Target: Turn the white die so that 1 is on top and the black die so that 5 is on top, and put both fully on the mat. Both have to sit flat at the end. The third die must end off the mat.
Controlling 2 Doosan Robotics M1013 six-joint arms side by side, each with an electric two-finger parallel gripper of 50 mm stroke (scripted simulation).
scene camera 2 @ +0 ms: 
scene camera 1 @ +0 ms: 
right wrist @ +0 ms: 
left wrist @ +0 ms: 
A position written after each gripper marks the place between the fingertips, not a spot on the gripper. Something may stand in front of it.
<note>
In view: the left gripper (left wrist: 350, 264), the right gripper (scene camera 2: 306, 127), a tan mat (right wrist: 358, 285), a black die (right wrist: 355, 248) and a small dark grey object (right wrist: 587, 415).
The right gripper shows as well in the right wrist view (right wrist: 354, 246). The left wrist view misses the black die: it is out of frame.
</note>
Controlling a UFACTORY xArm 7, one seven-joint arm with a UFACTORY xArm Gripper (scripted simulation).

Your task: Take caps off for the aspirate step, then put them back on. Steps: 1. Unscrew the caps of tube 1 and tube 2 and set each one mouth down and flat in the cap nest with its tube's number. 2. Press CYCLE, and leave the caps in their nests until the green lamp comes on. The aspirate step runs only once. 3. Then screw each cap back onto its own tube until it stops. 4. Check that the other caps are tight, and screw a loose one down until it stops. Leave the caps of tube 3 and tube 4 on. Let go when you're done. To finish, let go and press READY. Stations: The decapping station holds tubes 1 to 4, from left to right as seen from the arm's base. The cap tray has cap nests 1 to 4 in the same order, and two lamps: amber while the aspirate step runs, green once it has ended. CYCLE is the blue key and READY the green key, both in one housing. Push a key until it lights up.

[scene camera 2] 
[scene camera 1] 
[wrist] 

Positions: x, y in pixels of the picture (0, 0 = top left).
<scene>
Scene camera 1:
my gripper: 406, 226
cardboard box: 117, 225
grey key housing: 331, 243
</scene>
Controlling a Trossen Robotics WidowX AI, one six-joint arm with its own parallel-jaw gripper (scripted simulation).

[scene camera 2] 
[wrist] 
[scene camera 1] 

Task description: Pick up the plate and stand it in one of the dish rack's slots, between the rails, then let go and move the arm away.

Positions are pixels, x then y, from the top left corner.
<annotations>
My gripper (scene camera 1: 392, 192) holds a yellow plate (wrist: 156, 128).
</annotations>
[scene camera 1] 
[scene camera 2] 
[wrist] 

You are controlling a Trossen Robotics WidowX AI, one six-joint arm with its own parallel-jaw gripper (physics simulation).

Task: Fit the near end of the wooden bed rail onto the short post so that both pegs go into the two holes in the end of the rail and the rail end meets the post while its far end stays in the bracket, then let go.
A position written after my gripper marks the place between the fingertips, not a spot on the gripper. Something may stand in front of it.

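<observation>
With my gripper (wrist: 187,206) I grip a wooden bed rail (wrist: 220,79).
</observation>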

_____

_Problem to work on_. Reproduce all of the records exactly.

_Your response_.
Target: Turn the white die so that 1 is on top and the black die so that 5 is on top, and put both fully on the mat. Both have to sit flat at the end. The third die must end off the mat.
Controlling 2 Doosan Robotics M1013 six-joint arms side by side, each with an electric two-finger parallel gripper of 50 mm stroke (scripted simulation).
scene camera 2 @ +0 ms: 
scene camera 1 @ +0 ms: 
right wrist @ +0 ms: 
left wrist @ +0 ms: 
A position written after each gripper marks the place between the fingertips, not a spot on the gripper. Something may stand in front of it.
<note>
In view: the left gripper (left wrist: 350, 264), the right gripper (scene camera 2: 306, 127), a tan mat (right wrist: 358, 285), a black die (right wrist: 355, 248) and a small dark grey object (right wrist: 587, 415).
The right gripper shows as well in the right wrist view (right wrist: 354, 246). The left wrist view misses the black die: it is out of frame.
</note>
Controlling a UFACTORY xArm 7, one seven-joint arm with a UFACTORY xArm Gripper (scripted simulation).

Your task: Take caps off for the aspirate step, then put them back on. Steps: 1. Unscrew the caps of tube 1 and tube 2 and set each one mouth down and flat in the cap nest with its tube's number. 2. Press CYCLE, and leave the caps in their nests until the green lamp comes on. The aspirate step runs only once. 3. Then screw each cap back onto its own tube until it stops. 4. Check that the other caps are tight, and screw a loose one down until it stops. Leave the caps of tube 3 and tube 4 on. Let go when you're done. To finish, let go and press READY. Stations: The decapping station holds tubes 1 to 4, from left to right as seen from the arm's base. The cap tray has cap nests 1 to 4 in the same order, and two lamps: amber while the aspirate step runs, green once it has ended. CYCLE is the blue key and READY the green key, both in one housing. Push a key until it lights up.

[scene camera 2] 
[scene camera 1] 
[wrist] 

Positions: x, y in pixels of the picture (0, 0 = top left).
<scene>
Scene camera 1:
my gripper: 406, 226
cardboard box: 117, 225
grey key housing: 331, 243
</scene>
Controlling a Trossen Robotics WidowX AI, one six-joint arm with its own parallel-jaw gripper (scripted simulation).

[scene camera 2] 
[wrist] 
[scene camera 1] 

Task description: Pick up the plate and stand it in one of the dish rack's slots, between the rails, then let go and move the arm away.

Positions are pixels, x then y, from the top left corner.
<annotations>
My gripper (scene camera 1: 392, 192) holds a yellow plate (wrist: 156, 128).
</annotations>
[scene camera 1] 
[scene camera 2] 
[wrist] 

You are controlling a Trossen Robotics WidowX AI, one six-joint arm with its own parallel-jaw gripper (physics simulation).

Task: Fit the near end of the wooden bed rail onto the short post so that both pegs go into the two holes in the end of the rail and the rail end meets the post while its far end stays in the bracket, then let go.
A position written after my gripper marks the place between the fingertips, not a spot on the gripper. Something may stand in front of it.

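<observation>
With my gripper (wrist: 187,206) I grip a wooden bed rail (wrist: 220,79).
</observation>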

This concludes the output.